Panzergrenadiers supported by a whitewashed Tiger I during a mission in the snow
Tiger 323 from the 3./s.SS Panzer Abteilung 101 makes its way to the front in Normandy on 7 June 1944
Chapter Four: Last Year of War (1944–45)
By June 1944 the German army was fighting a war on three fronts: France, Russia, and Italy. Other than some limited and localized successes, German forces were losing everywhere, and losing badly. The author touches briefly on Operation Market Garden, and the Battle of the Bulge, and the results of those battles. Mr. Baxter ends the chapter, and the book, somewhat abruptly with a couple of sentences describing the failed German effort to relieve Budapest, Hungary, and the crushing of Army Group North in the Baltics, and then this last paragraph:
"In early 1945 few reinforcements were reaching the front lines, and understrength Panzer divisions were combined ad hoc to form new units with a handful of tanks and Panzergrenadiers. Among these ad hoc units were the Pz.Abt.500 ‘Paderborn’, named after the training grounds from which its vehicles had come; it had seventeen Tigers and was put into line in Russia on 21 October 1944. At the end of January 1945 the ‘Ersatz Brigade’ Großdeutschland fought with two Tigers.
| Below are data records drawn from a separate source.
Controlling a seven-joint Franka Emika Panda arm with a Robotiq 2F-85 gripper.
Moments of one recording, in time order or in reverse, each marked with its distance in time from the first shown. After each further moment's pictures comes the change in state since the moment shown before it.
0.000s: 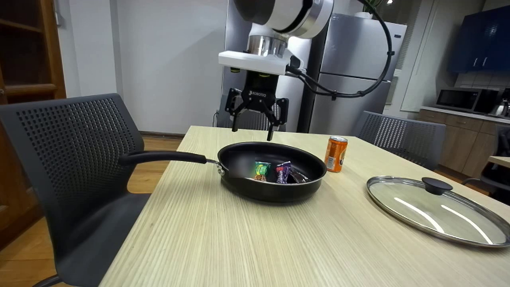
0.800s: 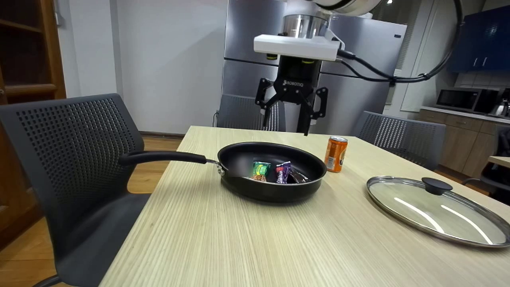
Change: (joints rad) arm -0.005 -0.272 -0.041 -0.378 -0.054 0.128 0.000
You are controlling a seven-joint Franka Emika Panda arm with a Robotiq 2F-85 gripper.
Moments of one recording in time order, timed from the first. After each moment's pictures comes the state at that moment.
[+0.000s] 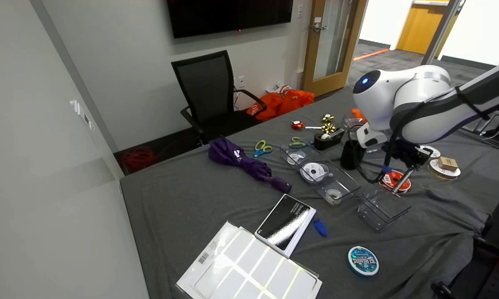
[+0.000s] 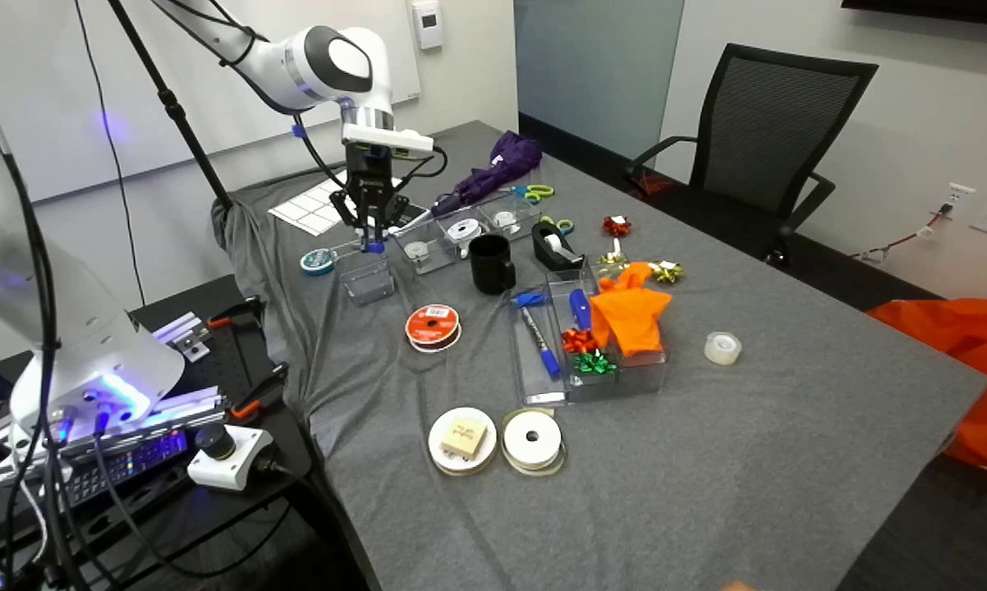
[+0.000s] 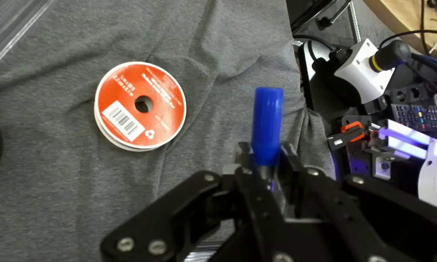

On 23 February 1945, Panzer Abteilung ‘Kummersdorf’ received the last 5 Tiger Is and joined an ad hoc unit known as Panzer Division ‘Muncheberg’. Apart from its Tigers, ‘Kummersdorf’ possessed two Pz.Kpfw.IVs, one Pz.Kpfw.III, one Nashorn, two captured M4 Shermans, four Sd.Kfz.233 and 231 other vehicles including one Elefant, Jagdtigers, and an Italian P-40 tank, and a number of Sd.Kfz.251 halftracks."
There is no mention or photos of Tigers in the Battle of Berlin, which I found surprising, as there were several Tiger I and Tiger II fighting during that battle. However, there are photos of Tiger IIs in the Ardennes, the Eastern Front, and Budapest, and even a captured Panzerjager Tiger Ausf.B in this chapter, so that sort of makes up for the lack of Berlin photos.
Highly Recommended for fans of the Tiger I. Beginner to Advanced modelers will find inspiration for dioramas, vignettes, and even stand-alone builds of the Tiger I in this excellent book. There are a few photos of the Tiger II, but they provide limited details.
Thanks goes out to Pen & Sword and Casemate Publishing for this review PDF.